In principle, the resources of the solar system are extremely large and the Earth alone could, given effectively applied science and engineering, sustain a vastly higher population than today.

Likewise, the mind-machine interactions via more direct interfacing would undoubtedly qualitatively change the mind in manners we cannot predict. Indeed, we likely wouldn't be human any more if we were immortal. Whether that is a good or bad thing would have to seen... and would, I imagine, depend on the individual.

And that's the problem I have with immortality - it doesn't banish death, for your humanity must inevitably perish for you to become immortal. I think that's what your essay was driving at but what I think you miss, or fail to make explicit, is that's not a problem of practicality - of mechanism - but of the intrinsic nature of what it is to be human.

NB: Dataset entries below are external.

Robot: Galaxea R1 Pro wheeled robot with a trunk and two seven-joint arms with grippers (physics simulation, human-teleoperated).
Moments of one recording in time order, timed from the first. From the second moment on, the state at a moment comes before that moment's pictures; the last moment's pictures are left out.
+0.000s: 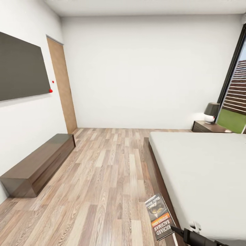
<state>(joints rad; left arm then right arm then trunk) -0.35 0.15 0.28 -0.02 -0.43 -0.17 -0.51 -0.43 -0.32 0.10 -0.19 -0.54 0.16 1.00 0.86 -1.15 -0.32</state>
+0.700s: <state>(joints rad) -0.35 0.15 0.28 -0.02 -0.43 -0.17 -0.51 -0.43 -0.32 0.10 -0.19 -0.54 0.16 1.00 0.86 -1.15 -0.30</state>
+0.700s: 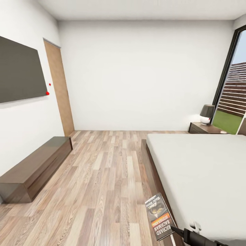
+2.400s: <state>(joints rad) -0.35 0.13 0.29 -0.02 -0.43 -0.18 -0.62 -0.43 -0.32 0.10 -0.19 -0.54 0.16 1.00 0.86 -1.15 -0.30</state>
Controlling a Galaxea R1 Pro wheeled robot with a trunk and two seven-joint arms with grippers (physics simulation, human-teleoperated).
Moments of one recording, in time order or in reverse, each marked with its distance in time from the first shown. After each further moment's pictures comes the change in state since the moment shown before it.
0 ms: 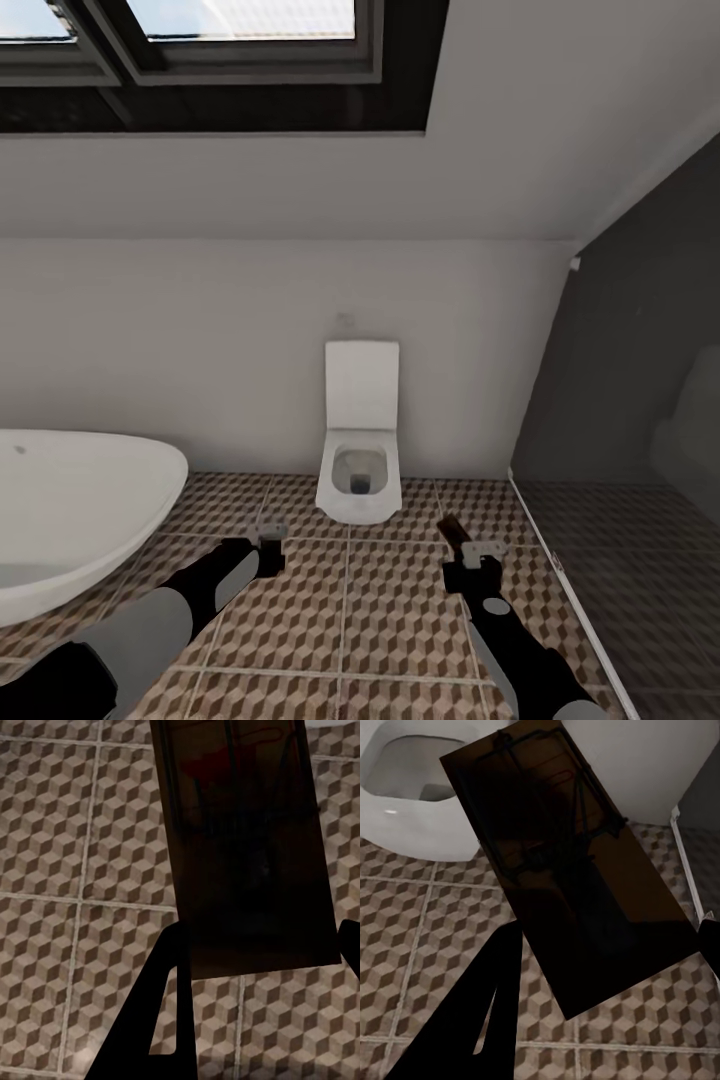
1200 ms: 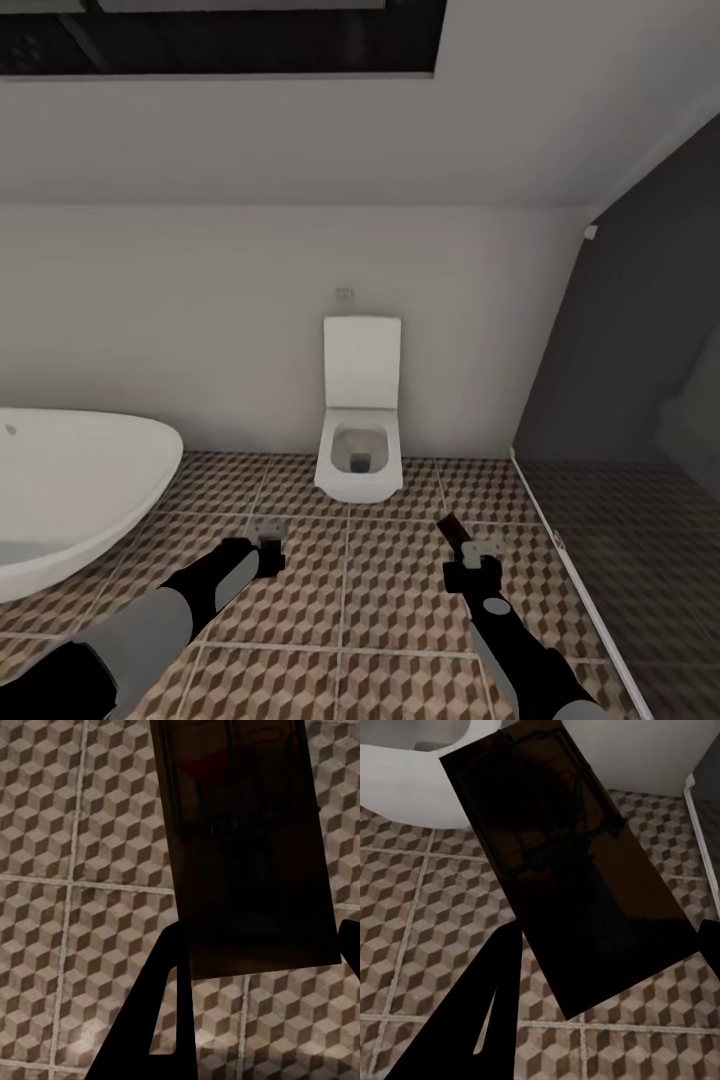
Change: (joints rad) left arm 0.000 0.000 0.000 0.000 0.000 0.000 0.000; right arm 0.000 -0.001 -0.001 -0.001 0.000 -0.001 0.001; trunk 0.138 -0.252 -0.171
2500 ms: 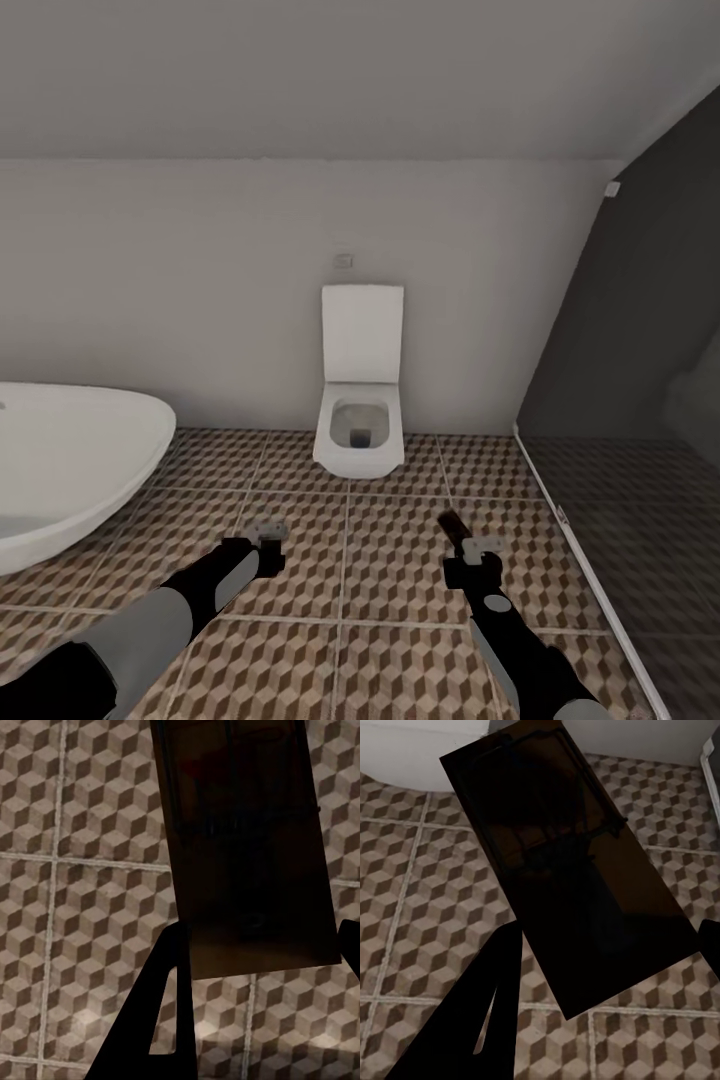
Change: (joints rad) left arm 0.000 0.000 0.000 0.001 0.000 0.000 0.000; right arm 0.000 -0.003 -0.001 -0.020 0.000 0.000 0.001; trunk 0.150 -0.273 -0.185
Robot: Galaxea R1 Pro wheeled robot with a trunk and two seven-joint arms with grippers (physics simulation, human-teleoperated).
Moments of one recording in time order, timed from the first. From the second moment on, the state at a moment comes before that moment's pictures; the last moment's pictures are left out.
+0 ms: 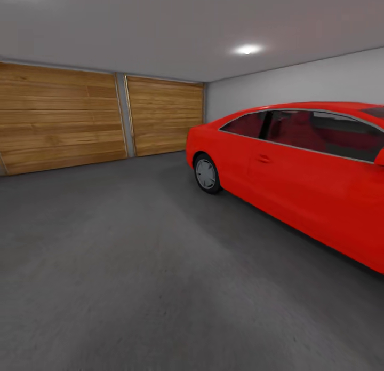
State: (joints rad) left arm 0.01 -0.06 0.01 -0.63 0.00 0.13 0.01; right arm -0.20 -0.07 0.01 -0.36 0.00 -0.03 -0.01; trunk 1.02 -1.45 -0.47
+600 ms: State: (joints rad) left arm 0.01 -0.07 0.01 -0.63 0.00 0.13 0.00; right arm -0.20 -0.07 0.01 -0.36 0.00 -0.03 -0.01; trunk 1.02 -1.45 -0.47
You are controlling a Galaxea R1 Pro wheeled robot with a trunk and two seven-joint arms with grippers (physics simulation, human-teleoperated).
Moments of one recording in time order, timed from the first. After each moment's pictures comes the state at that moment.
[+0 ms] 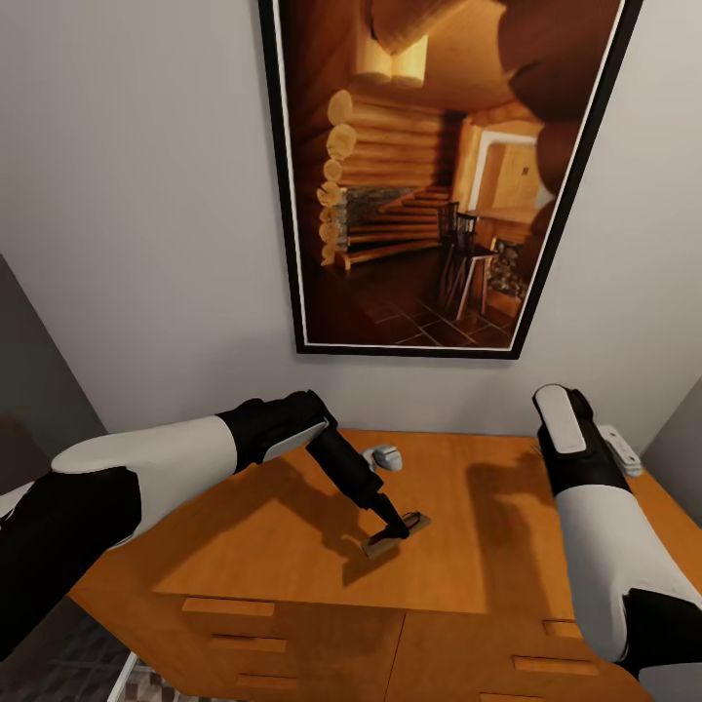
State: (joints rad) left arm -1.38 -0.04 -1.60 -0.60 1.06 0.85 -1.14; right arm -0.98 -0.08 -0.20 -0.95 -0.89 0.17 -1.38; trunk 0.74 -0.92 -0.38
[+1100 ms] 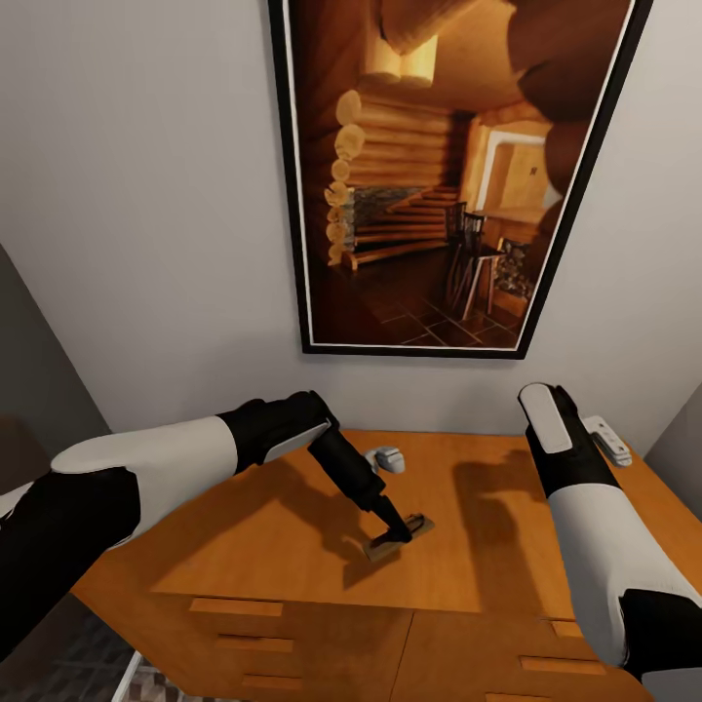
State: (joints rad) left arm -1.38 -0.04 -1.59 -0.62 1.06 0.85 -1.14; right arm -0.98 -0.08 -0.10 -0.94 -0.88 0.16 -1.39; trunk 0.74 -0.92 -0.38
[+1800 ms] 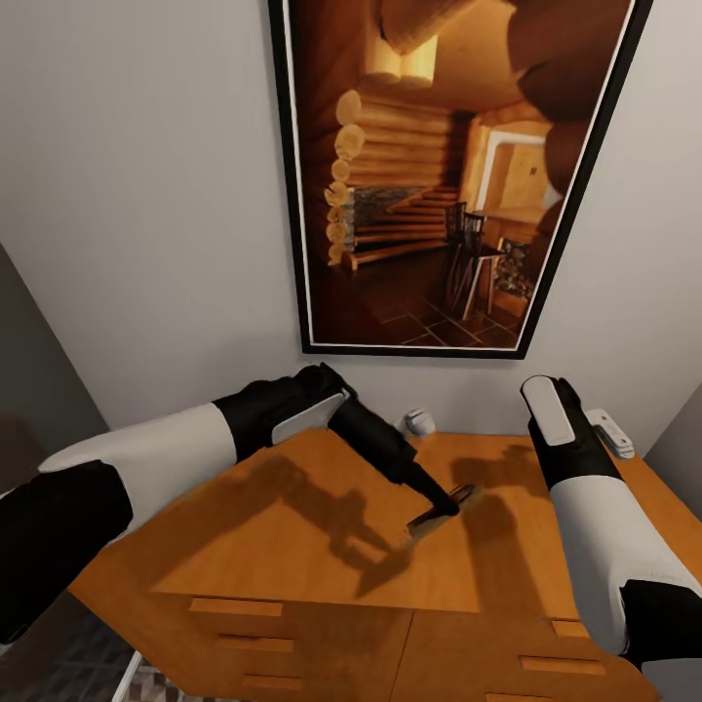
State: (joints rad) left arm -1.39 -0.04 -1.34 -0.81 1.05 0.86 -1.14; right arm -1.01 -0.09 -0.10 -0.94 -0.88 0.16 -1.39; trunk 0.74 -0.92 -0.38
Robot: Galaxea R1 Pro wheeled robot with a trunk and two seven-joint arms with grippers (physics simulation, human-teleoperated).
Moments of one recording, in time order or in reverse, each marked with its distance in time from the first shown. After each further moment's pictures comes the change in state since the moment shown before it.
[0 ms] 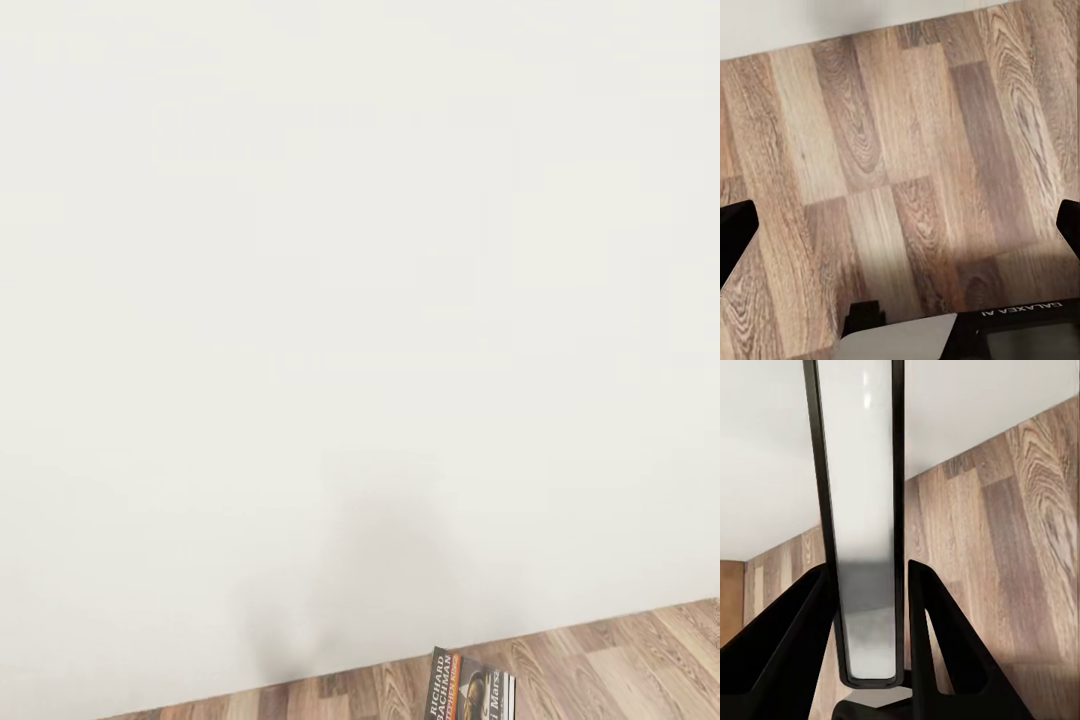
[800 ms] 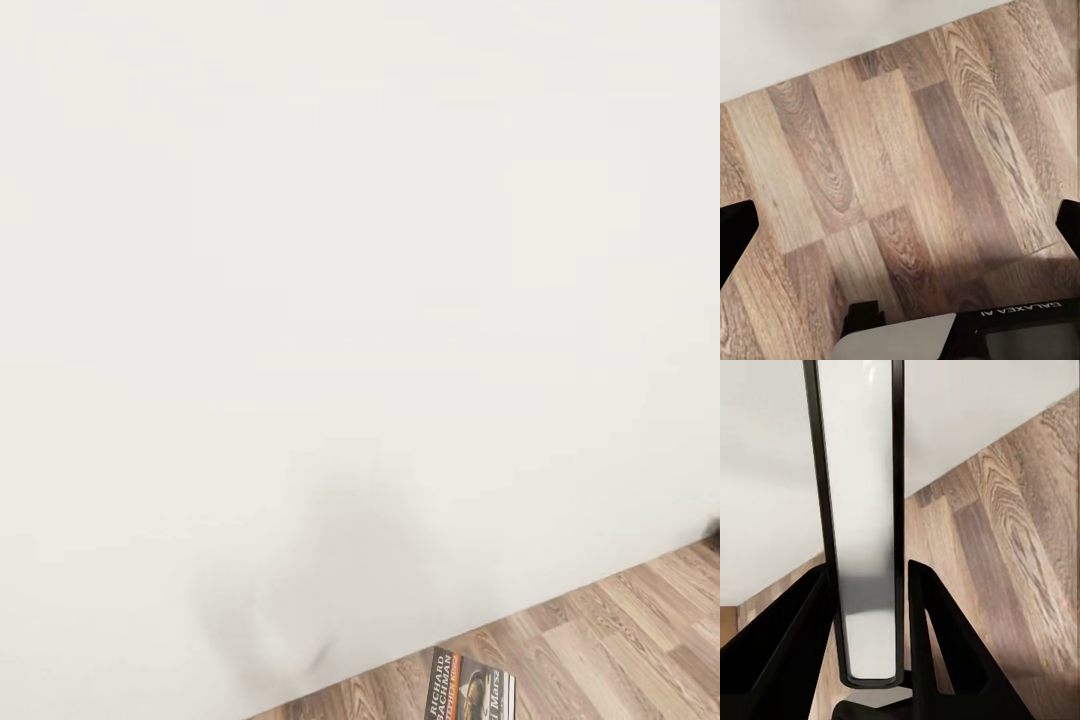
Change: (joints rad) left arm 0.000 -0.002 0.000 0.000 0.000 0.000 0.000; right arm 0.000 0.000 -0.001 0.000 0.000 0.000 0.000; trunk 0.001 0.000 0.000
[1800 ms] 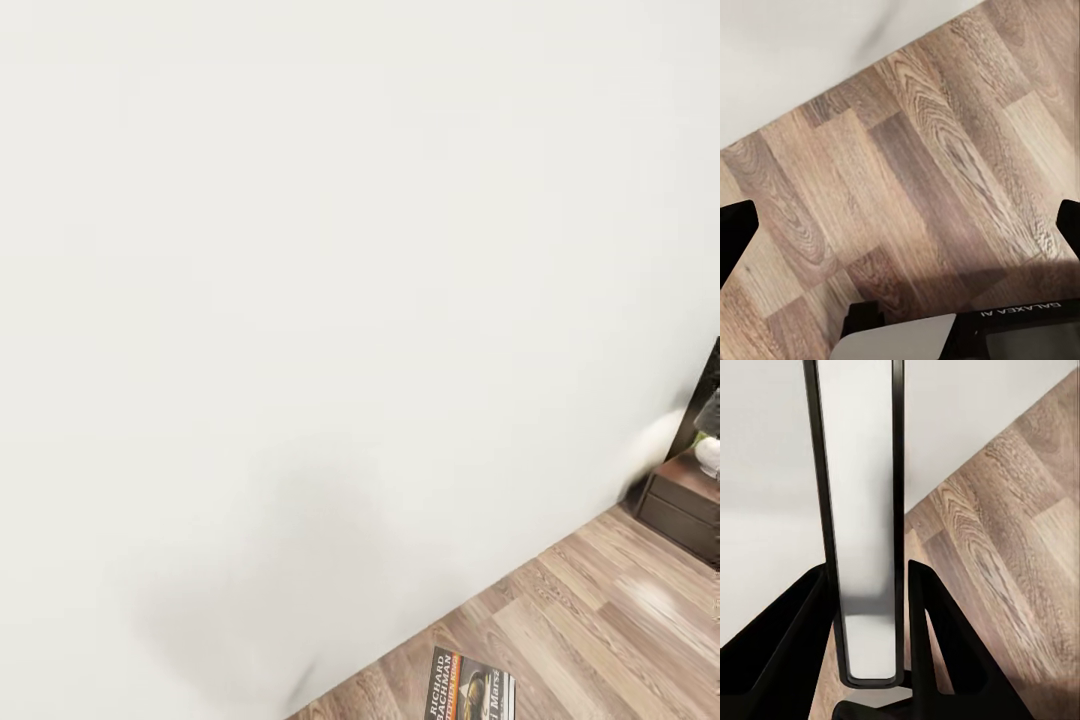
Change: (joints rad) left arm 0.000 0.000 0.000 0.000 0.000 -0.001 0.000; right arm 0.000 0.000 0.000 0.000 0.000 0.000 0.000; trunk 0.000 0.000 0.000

We can only exist in the eternal now. Even if we find creative ways to postpone the eternal sleep of non-being, nothing is forever - not even immortality.

godrealized said...

More on how to become Immortal... can physical immortality be gained in human form... how dominating kundalini shakti and practicing celibacy human beings finally reached stage of enlightenment (kaivalya jnana)... became immortal... gained omniscience for all practical purposes!

Who becomes immortal? One who after intense meditation is able to live longer compared to a normal human being or one, who does not have to manifest a body again and again and rests in peace in kingdom of god (termed Baikuntha in Hinduism)... not kingdom of heaven! Negating karma forever is reaching stage of immortality in human form!

Damian Damianopoulos said...

Although at the beginning it was a bit confusing and slowmoving, from the second part of the book the pace picked up and I relished the turn of the story. It seems that Shaw has considered the idea of the planet's collective intelligence. That is, he plays withs the idea that there is a collective intelligence of the planet on a higher level and individual humans or whatever are hosts of parts of that higher immortal intelligence, which is supposed to be indestructible and immortal. That idea was fascinating.

Anthony G Williams said...

Damain, I think you're referring to Shaw's novel featuring a form of immortaility: The Palace of Eternity. I have reviewed that on this blog (see the list of book reviews in the left column).